Danielle Villars

Personal information
- National team: Switzerland
- Born: 6 March 1993 (age 33) Zurich, Switzerland
- Height: 1.78 m (5 ft 10 in)
- Weight: 60 kg (132 lb)

Sport
- Sport: Swimming
- Strokes: Freestyle, butterfly
- Club: Limmat Sharks (SUI)
- College team: Southern Methodist University (USA)
- Coach: Dirk Reinicke

= Danielle Villars =

Swiss swimmer (born 1993)

Danielle Villars (born 6 March 1993) is a Swiss swimmer who specialized in freestyle and butterfly events. She has won multiple Swiss titles and currently holds four national records in both freestyle and butterfly (100 and 200 m). Villars is a resident athlete for the Limmat Sharks, and is coached and trained by Dirk Reinicke.

Villars made her international debut at the 2010 Summer Youth Olympics in Singapore, where she rounded out the finale to eighth place in the 100 (57.72) and 200 m freestyle (2:04.89).

At the 2012 Summer Olympics in London, Villars maintained her program by qualifying for two swimming events.
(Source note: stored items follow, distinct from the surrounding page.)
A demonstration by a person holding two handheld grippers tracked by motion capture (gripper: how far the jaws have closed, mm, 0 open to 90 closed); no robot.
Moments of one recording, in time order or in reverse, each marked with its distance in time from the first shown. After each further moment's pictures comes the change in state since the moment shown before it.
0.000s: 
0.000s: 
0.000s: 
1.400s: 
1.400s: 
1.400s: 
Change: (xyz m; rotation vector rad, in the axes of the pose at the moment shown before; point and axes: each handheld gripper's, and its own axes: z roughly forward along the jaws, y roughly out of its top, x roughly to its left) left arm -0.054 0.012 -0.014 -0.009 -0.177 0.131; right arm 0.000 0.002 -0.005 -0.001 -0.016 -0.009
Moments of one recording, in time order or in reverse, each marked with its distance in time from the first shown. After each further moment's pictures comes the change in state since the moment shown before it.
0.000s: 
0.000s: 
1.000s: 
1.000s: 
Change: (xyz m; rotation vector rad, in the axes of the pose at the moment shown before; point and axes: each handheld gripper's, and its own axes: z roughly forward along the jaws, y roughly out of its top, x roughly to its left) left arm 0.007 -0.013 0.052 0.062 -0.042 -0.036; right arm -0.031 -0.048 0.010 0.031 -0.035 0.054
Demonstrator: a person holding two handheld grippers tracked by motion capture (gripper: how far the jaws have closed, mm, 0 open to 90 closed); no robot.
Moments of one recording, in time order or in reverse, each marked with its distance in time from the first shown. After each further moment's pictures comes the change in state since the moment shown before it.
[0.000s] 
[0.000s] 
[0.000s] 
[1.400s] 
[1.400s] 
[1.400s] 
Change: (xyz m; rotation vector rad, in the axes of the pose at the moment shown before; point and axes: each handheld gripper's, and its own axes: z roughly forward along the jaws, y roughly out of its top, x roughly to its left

She posted FINA B-standard entry times of 59.57 (100 m butterfly) from the European Championships in Debrecen, Hungary, and 2:01.47 (200 m freestyle) from the Olympic trials in Zurich. In the 100 m butterfly, Villars broke her own Swiss record of 59.42 to share a top seed in the second heat and a twenty-sixth-place tie with Spain's Judit Ignacio Sorribes on the first day of the Games. In the 200 m freestyle, Villars raced to second place on the first heat by 1.06 seconds behind Thailand's Natthanan Junkrajang, outside her personal best of 2:03.55. Villars failed to advance into the semifinals, as she placed thirty-first overall in the preliminaries.

Shortly after her first Olympics, Villars attended Southern Methodist University in Dallas, Texas, where she was a biology major, and trained as a varsity swimmer for the SMU Mustangs.